:: RECORD EXCERPTS ::
-------------------------

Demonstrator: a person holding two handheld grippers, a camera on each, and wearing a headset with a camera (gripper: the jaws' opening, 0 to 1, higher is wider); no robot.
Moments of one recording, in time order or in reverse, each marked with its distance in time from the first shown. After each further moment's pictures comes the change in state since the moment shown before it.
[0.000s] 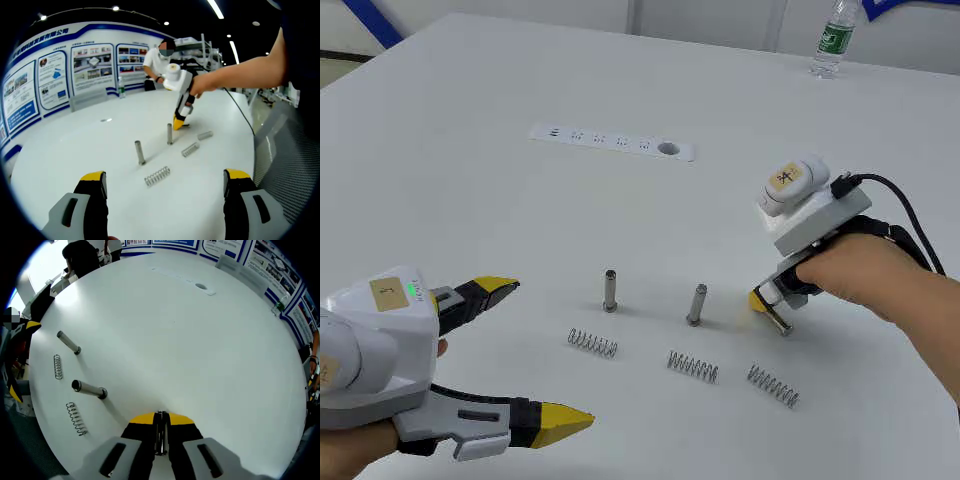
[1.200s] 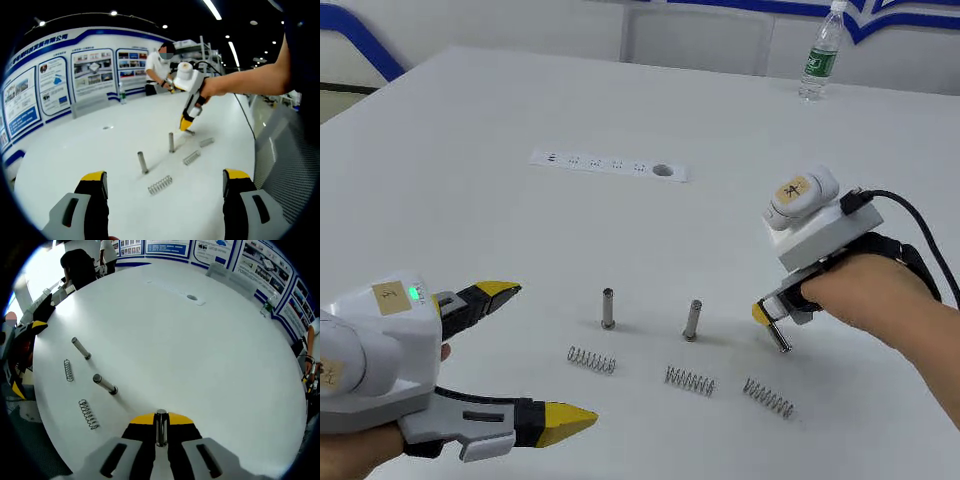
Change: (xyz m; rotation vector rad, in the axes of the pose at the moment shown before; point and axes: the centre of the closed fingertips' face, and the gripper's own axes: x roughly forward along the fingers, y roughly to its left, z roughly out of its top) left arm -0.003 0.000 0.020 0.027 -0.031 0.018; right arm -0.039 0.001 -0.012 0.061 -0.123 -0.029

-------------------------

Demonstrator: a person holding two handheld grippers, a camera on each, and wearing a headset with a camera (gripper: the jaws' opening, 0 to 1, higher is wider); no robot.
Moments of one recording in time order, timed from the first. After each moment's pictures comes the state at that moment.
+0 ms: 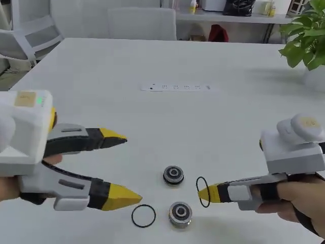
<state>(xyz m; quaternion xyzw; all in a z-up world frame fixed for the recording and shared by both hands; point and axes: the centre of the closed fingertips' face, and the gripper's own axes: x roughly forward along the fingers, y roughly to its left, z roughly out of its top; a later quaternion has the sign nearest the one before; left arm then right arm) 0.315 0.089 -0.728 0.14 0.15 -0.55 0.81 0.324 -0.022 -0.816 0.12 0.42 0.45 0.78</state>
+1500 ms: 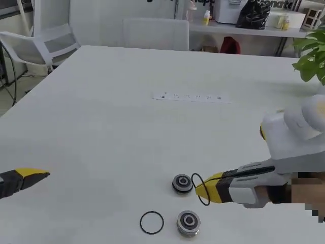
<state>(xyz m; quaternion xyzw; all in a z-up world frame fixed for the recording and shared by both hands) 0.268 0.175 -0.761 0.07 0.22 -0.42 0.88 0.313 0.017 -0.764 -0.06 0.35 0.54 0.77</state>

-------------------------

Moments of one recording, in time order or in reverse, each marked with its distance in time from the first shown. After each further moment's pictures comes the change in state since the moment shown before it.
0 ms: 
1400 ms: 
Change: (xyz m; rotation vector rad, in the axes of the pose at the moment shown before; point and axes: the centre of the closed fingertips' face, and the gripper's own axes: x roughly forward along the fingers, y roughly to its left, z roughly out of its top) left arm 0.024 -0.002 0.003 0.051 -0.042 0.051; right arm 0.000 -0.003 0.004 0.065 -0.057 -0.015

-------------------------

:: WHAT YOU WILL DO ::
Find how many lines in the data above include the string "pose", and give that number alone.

:: SOLUTION FOR THIS TASK ::
2